Söz konusu siyasetçi ve toplum liderliğine soyunan kişi olduğunda bunda sınır yok demektir. İlgi alanına giren bütün insanların takdirini kazanmak ister. Bu insanların bir limiti bulunmuyor.

Siyaset ve toplum liderliğine soyunan kişinin yapması gereken şey tarihten iyi ve kötü karakterler oluşturmak. Bilinen karakterler varsa onların bu yönlerini keskinleştirmek. Kötü karakterlerin keskinleştirilmesi bu yazının konusu olmadığı için öteki şık üzerinde durmak istiyorum.

Günümüz ve yakın geçmişin siyasetçi ya da toplum liderlerine baktığımızda bu yöntemi çok sık bir şekilde kullandıklarını görürüz.

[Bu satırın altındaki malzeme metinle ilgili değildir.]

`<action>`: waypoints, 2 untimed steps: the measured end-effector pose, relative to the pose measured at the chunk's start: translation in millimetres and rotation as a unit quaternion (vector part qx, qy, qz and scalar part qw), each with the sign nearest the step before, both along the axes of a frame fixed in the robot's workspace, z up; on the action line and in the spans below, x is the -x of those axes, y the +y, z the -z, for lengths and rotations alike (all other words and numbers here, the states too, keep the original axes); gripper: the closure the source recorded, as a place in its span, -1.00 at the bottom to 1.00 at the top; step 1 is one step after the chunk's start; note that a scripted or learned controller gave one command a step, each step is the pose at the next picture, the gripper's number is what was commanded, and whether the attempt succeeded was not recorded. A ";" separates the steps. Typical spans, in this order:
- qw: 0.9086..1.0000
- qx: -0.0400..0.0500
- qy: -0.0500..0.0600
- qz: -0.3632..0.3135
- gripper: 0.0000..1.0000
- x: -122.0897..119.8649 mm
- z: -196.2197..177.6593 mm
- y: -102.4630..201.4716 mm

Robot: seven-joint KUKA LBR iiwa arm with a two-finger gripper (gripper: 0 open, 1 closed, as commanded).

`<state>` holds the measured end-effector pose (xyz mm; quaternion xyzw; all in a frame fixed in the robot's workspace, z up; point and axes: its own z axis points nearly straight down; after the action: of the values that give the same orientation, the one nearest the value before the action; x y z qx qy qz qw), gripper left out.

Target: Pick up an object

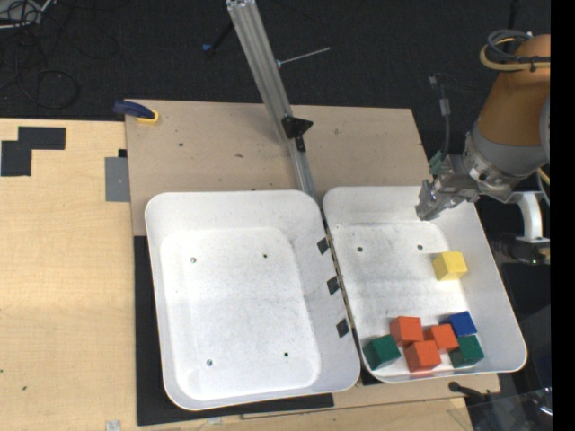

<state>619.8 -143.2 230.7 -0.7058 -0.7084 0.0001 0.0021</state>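
Note:
The right bin [377, 218] holds a yellow block [449, 265] on its right side. Near its front edge lies a cluster: orange blocks [420, 341], two green blocks [383, 351] and a blue block [462, 322]. My gripper [431, 202] hangs over the bin's far right part, above and a little left of the yellow block, apart from it. Nothing shows between the gripper and the bin floor.
The left bin [171, 214] lies beside the right one, with black clips [332, 285] along the shared edge. A slanted aluminium bar [267, 79] rises behind the bins. A blue and yellow clamp [137, 110] lies on the bench's far left corner.

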 end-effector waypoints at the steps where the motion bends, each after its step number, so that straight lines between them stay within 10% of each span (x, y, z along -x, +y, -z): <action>1: 1.000 0.000 0.000 -0.001 1.00 16.1 -8.4 52.4; 2: 1.000 0.000 0.001 0.000 1.00 33.8 3.4 104.5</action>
<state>585.9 -38.7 227.3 -0.7058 -0.7084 0.0011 0.0032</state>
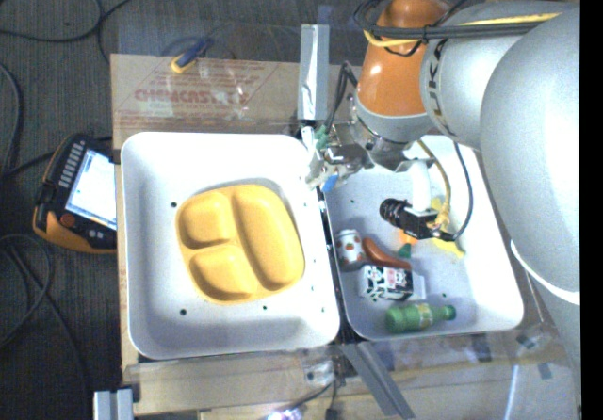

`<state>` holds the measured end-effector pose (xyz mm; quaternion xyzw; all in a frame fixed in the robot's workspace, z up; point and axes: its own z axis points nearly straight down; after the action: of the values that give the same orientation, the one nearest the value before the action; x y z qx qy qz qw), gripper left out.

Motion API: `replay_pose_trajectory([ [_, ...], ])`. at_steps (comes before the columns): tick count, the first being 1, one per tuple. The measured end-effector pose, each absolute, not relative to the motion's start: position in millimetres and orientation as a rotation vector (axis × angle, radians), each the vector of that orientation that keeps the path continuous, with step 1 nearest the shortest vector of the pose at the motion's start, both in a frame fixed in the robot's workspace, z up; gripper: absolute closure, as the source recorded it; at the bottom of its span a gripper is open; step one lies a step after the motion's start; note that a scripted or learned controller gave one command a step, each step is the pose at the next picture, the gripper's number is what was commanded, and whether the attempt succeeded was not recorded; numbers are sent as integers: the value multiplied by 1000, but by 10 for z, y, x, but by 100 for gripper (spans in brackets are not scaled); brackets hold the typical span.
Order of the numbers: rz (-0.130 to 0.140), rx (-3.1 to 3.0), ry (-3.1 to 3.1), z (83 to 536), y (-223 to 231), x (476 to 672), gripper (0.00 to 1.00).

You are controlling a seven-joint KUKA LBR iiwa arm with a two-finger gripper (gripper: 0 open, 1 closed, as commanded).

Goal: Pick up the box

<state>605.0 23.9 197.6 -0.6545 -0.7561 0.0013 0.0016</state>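
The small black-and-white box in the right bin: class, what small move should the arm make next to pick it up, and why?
Probably shift the gripper toward the bin's near side, above the small black-and-white box. It hangs at the right white bin's far left corner, well apart from it.

We see even, bright overhead light, glare on our grey arm (537,107) and white bins (151,249), soft shadows, dim floor, mild overall blur, grainy detail.

Left bin (141,220): divided tray (240,241) at centre. Right bin (490,296): can (350,246) at left edge; box (389,282) just right of can, nearer; bottle (419,316) lying along near wall, just before box. Handheld pendant (80,192) left of desk.
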Motion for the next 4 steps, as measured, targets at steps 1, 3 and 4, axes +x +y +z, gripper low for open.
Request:
replay_pose_trajectory([
  [1, 5, -1867, -2523, 1815, 839, 5652, 100],
  [3, 3, -1780, -2588, 2418, 534, 5914, 100],
  [4, 5, -1256, -2883, 3099, -509, 5520, 100],
])
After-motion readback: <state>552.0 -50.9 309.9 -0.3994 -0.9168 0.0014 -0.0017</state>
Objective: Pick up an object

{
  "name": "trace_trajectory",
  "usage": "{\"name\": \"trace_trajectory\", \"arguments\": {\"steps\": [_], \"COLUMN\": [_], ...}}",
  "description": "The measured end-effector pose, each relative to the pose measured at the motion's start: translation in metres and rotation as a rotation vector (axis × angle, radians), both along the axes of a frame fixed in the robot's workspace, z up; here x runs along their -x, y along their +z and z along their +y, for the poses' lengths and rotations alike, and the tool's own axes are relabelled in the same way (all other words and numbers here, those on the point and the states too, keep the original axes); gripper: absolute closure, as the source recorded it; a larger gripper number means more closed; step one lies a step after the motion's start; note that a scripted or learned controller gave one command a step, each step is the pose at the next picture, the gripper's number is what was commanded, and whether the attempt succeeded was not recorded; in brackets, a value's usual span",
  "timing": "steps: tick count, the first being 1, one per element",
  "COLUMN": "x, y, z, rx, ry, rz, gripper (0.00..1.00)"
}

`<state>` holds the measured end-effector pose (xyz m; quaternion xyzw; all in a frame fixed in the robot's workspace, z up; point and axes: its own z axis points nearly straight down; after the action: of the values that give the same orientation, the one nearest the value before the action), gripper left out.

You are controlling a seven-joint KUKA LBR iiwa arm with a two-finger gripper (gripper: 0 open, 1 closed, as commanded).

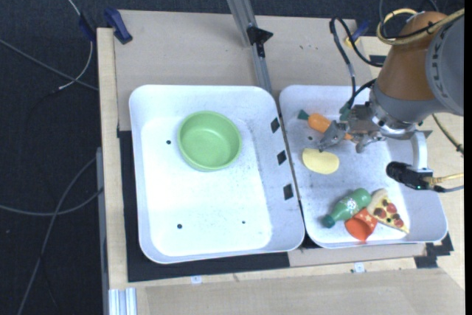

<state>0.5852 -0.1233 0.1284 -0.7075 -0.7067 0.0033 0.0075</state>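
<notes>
Landmark: the pale yellow, flattened oval toy (321, 161) lying on the floor of the right-hand white bin (436, 231).

The two-finger gripper (345, 135) hangs just above and to the right of the yellow oval, close to it. Whether it grips or is released cannot be told at this slant; nothing visibly sits in it.

The small orange toy carrot with a green tip (316, 121) lies just above the yellow oval, immediately left of the gripper, long axis running left-right with a slight tilt.

Judgement: carrot and yellow oval are the 2 nearest candidates. Either calls for a short shift leftward and a descent.

Below-right of the yellow oval, well apart from the gripper: a green bottle-shaped toy (348, 205), a red piece (358, 226) and a toy pizza slice (386, 212), bunched together.
</notes>
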Motion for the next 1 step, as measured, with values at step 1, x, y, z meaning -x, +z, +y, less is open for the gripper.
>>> {"name": "trace_trajectory", "arguments": {"steps": [1], "x": [-0.0025], "y": [0.0163], "z": [0.0002], "rx": [0.000], "ry": [0.000], "rz": [-0.010], "gripper": [1.00]}}
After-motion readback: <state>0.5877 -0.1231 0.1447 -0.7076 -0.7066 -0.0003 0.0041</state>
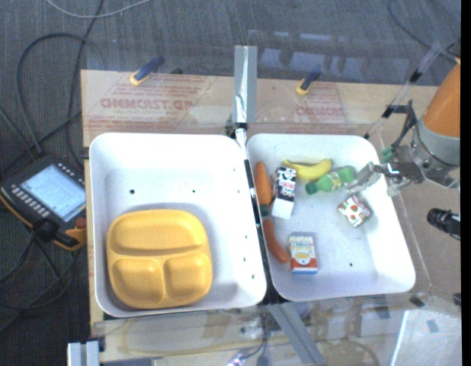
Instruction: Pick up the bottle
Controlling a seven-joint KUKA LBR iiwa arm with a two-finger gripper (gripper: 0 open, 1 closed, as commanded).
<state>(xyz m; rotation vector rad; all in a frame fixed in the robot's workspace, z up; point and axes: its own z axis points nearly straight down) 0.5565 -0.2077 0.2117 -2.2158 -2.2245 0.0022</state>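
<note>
Just left of the claw (375,171), green bottle (332,179), lying beside banana (308,167)

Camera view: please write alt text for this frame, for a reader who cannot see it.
A grey arm's gripper reaches in from the right beside a green bottle lying in the right bin, among a banana, two carrots, small cartons and a packet. The left bin holds a yellow divided tray.

Green bottle (331,180), yellow tray (159,258)
</note>
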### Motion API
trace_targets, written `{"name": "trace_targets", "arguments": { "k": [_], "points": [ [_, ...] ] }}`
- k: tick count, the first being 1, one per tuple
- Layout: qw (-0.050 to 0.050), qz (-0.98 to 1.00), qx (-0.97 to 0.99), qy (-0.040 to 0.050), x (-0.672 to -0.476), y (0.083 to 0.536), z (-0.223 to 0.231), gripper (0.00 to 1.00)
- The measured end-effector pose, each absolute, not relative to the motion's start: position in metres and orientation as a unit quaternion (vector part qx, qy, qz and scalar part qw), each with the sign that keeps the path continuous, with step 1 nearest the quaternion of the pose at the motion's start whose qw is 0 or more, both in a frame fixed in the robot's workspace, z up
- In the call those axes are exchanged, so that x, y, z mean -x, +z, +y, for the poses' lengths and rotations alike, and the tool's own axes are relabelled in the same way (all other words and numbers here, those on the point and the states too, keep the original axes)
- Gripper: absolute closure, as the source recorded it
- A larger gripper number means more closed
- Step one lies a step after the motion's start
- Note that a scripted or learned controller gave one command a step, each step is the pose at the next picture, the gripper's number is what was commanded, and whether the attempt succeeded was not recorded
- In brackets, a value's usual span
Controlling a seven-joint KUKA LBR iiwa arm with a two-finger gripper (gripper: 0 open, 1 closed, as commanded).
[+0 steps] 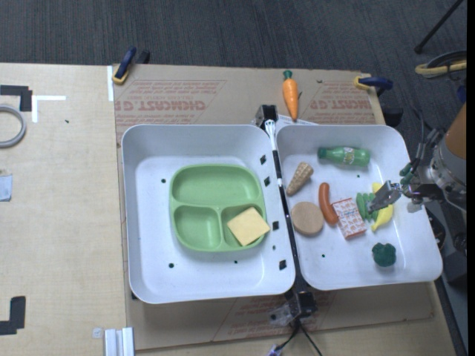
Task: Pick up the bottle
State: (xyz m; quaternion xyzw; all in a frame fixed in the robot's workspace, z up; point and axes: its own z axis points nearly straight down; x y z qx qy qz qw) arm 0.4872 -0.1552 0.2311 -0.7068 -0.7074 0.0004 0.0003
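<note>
Gripper (387,196) low over the right bin (419,262), fingers slightly parted above the yellow toy (383,215) with nothing visibly clasped, the bottle (344,156) lying on its side well up-left of the fingertips, untouched.

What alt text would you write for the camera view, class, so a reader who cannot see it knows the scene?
A robot claw reaches from the right into the right bin, over a yellow and green toy, while the green bottle lies apart near the bin's far side. The left bin holds a green divided plate with a cheese slice.
</note>
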Motion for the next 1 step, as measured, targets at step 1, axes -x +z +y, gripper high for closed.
{"name": "trace_targets", "arguments": {
  "k": [1],
  "points": [
    [0.000, -0.707, 0.707, 0.0006, -0.4877, 0.2404, -0.1554, 1.00]
  ]
}}
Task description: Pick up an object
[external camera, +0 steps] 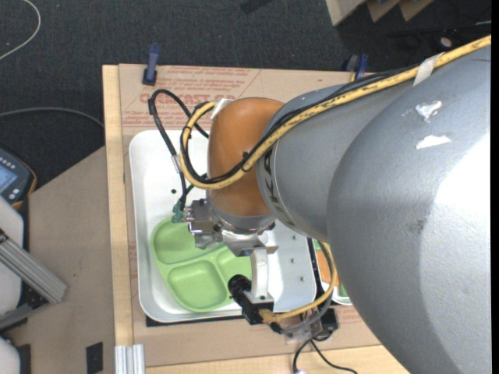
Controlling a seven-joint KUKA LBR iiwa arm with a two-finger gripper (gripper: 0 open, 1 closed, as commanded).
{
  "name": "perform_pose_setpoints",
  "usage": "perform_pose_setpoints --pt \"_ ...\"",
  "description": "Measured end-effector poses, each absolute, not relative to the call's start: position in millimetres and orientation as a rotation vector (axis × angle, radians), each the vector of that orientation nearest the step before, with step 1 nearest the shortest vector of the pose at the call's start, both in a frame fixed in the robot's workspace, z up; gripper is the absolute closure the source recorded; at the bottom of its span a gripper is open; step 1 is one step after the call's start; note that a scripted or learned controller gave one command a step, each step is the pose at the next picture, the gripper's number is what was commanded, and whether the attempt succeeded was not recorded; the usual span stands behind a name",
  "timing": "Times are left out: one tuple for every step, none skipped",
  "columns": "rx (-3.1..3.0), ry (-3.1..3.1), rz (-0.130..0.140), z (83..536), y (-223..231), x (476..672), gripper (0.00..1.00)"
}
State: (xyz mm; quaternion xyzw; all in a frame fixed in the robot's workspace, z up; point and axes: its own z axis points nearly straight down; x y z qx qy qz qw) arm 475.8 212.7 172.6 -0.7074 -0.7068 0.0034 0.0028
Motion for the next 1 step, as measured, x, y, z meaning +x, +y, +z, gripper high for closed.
perform_pose_setpoints --pt "-2.227 -2.219 0.0 108.5 194.1 548.8 1.0"
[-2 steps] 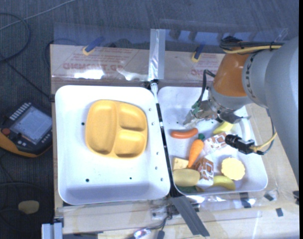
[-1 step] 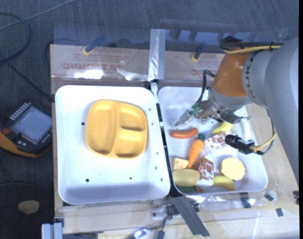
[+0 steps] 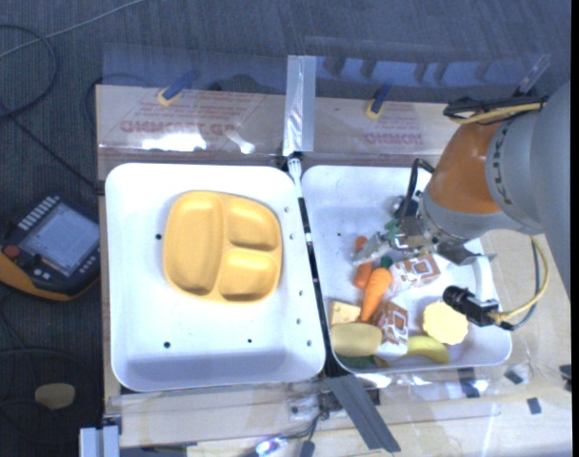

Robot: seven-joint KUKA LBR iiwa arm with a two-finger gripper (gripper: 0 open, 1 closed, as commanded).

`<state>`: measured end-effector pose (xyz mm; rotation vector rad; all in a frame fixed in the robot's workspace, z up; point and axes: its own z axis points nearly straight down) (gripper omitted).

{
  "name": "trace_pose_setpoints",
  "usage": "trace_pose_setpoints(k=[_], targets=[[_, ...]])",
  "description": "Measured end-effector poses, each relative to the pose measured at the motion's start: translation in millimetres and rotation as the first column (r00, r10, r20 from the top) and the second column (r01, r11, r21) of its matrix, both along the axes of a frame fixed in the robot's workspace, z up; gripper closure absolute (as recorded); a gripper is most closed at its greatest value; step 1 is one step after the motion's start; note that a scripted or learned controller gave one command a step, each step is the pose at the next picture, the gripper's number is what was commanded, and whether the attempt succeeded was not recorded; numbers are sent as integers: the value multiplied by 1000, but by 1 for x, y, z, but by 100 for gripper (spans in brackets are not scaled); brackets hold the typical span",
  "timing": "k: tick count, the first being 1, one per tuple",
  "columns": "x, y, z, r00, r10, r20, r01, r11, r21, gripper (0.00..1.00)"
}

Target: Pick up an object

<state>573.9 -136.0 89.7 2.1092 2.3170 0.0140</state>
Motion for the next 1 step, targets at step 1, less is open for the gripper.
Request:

Aslında geçmişteki isimleri ululaştırarak, kendilerinin yüceltilmesini sağlayacak iklimin oluşturulmasına zemin hazırlarlar.

Bu tavır, söz konusu kişiler için tahmin edilenin de ötesinde kârlı bir yatırım aracı. Sen geçmişteki karakterleri ne kadar yüceltirsen, ne kadar ulularsan, kendine o kadar yatırım yapıyorsun demektir.

BUNUN TÜRK GEÇMİŞİNDEKİ KAYNAĞI

Esas itibariyle bu yaklaşımın hem dini, hem de töresel kaynağı var. Bilinen en eski Türk anıtı olarak kabul edilen kalıntılarda bunun kaynağına rastlıyoruz. Moğolistan’daki Orhun ırmağı yakınlarında bulunan anıtlarda, yöneticiyi kutsamanın ulaştığı noktanın neresi olduğunu açık bir şekilde görüyoruz.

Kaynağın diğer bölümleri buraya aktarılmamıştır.